- **Task goal**: For this exercise, repeat the records below exactly as written.

Records from a dataset:
☆ ☆ ☆ ☆

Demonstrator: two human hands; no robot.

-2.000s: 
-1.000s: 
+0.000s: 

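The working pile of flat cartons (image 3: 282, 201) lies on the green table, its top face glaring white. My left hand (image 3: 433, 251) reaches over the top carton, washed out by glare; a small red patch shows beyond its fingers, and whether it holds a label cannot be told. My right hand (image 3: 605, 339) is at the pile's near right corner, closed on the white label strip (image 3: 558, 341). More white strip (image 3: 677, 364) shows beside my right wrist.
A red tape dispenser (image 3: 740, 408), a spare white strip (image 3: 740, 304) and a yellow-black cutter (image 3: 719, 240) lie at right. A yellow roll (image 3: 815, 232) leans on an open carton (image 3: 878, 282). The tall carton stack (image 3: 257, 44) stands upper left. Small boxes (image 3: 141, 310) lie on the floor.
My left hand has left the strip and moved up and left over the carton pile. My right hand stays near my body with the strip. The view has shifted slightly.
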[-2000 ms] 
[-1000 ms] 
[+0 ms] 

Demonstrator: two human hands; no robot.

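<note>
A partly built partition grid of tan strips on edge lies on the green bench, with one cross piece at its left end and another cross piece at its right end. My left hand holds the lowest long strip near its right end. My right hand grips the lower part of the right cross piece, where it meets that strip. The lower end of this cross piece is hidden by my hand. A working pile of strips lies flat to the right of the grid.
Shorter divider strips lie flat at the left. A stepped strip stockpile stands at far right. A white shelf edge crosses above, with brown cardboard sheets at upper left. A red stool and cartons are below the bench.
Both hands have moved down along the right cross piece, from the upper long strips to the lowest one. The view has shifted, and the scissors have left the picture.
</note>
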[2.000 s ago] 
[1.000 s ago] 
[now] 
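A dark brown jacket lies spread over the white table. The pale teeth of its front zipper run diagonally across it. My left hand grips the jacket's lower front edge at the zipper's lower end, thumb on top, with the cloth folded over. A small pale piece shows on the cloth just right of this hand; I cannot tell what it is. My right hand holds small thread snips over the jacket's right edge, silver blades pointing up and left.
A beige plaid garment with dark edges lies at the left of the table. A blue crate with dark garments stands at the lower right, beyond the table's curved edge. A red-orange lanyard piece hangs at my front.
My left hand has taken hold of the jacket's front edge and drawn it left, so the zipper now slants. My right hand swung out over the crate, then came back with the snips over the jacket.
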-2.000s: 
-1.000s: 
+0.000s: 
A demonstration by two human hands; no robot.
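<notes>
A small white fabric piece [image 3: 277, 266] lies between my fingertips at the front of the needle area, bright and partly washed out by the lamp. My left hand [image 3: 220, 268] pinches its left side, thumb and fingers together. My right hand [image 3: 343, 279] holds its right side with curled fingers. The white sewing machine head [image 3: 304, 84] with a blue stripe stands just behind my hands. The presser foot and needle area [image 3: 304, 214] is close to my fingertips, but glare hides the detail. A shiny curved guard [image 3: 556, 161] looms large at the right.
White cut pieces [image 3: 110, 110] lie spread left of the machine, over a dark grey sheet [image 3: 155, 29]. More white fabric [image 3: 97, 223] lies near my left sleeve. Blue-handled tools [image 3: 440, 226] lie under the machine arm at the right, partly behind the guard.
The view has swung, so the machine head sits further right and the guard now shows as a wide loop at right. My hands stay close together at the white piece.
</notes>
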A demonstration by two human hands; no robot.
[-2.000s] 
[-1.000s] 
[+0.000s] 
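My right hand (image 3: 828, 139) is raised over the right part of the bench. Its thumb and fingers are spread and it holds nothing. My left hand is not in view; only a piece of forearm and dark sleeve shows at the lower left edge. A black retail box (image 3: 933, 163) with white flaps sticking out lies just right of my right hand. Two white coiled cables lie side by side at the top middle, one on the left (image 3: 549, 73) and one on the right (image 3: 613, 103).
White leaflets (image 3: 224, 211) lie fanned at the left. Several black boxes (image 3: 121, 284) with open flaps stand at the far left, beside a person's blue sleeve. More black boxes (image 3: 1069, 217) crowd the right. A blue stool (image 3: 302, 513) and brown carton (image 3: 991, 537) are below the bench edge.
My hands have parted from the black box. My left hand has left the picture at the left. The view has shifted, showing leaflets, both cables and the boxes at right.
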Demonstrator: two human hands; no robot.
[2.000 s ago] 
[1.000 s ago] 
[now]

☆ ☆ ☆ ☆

- **Task answer**:
Demonstrator: two human hands; no robot.

-2.000s: 
-1.000s: 
+0.000s: 

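The working pile of flat cartons (image 3: 282, 201) lies on the green table, its top face glaring white. My left hand (image 3: 433, 251) reaches over the top carton, washed out by glare; a small red patch shows beyond its fingers, and whether it holds a label cannot be told. My right hand (image 3: 605, 339) is at the pile's near right corner, closed on the white label strip (image 3: 558, 341). More white strip (image 3: 677, 364) shows beside my right wrist.
A red tape dispenser (image 3: 740, 408), a spare white strip (image 3: 740, 304) and a yellow-black cutter (image 3: 719, 240) lie at right. A yellow roll (image 3: 815, 232) leans on an open carton (image 3: 878, 282). The tall carton stack (image 3: 257, 44) stands upper left. Small boxes (image 3: 141, 310) lie on the floor.
My left hand has left the strip and moved up and left over the carton pile. My right hand stays near my body with the strip. The view has shifted slightly.
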[-2000 ms] 
[-1000 ms] 
[+0 ms] 

Demonstrator: two human hands; no robot.

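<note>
A partly built partition grid of tan strips on edge lies on the green bench, with one cross piece at its left end and another cross piece at its right end. My left hand holds the lowest long strip near its right end. My right hand grips the lower part of the right cross piece, where it meets that strip. The lower end of this cross piece is hidden by my hand. A working pile of strips lies flat to the right of the grid.
Shorter divider strips lie flat at the left. A stepped strip stockpile stands at far right. A white shelf edge crosses above, with brown cardboard sheets at upper left. A red stool and cartons are below the bench.
Both hands have moved down along the right cross piece, from the upper long strips to the lowest one. The view has shifted, and the scissors have left the picture.
</note>
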[2.000 s ago] 
[1.000 s ago] 
[now] 
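A dark brown jacket lies spread over the white table. The pale teeth of its front zipper run diagonally across it. My left hand grips the jacket's lower front edge at the zipper's lower end, thumb on top, with the cloth folded over. A small pale piece shows on the cloth just right of this hand; I cannot tell what it is. My right hand holds small thread snips over the jacket's right edge, silver blades pointing up and left.
A beige plaid garment with dark edges lies at the left of the table. A blue crate with dark garments stands at the lower right, beyond the table's curved edge. A red-orange lanyard piece hangs at my front.
My left hand has taken hold of the jacket's front edge and drawn it left, so the zipper now slants. My right hand swung out over the crate, then came back with the snips over the jacket.
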-2.000s: 
-1.000s: 
+0.000s: 
A demonstration by two human hands; no robot.
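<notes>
A small white fabric piece [image 3: 277, 266] lies between my fingertips at the front of the needle area, bright and partly washed out by the lamp. My left hand [image 3: 220, 268] pinches its left side, thumb and fingers together. My right hand [image 3: 343, 279] holds its right side with curled fingers. The white sewing machine head [image 3: 304, 84] with a blue stripe stands just behind my hands. The presser foot and needle area [image 3: 304, 214] is close to my fingertips, but glare hides the detail. A shiny curved guard [image 3: 556, 161] looms large at the right.
White cut pieces [image 3: 110, 110] lie spread left of the machine, over a dark grey sheet [image 3: 155, 29]. More white fabric [image 3: 97, 223] lies near my left sleeve. Blue-handled tools [image 3: 440, 226] lie under the machine arm at the right, partly behind the guard.
The view has swung, so the machine head sits further right and the guard now shows as a wide loop at right. My hands stay close together at the white piece.
</notes>
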A demonstration by two human hands; no robot.
[-2.000s] 
[-1.000s] 
[+0.000s] 
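My right hand (image 3: 828, 139) is raised over the right part of the bench. Its thumb and fingers are spread and it holds nothing. My left hand is not in view; only a piece of forearm and dark sleeve shows at the lower left edge. A black retail box (image 3: 933, 163) with white flaps sticking out lies just right of my right hand. Two white coiled cables lie side by side at the top middle, one on the left (image 3: 549, 73) and one on the right (image 3: 613, 103).
White leaflets (image 3: 224, 211) lie fanned at the left. Several black boxes (image 3: 121, 284) with open flaps stand at the far left, beside a person's blue sleeve. More black boxes (image 3: 1069, 217) crowd the right. A blue stool (image 3: 302, 513) and brown carton (image 3: 991, 537) are below the bench edge.
My hands have parted from the black box. My left hand has left the picture at the left. The view has shifted, showing leaflets, both cables and the boxes at right.
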Demonstrator: two human hands; no robot.
[2.000 s ago] 
[1.000 s ago] 
[now]

This exercise has been fully answered.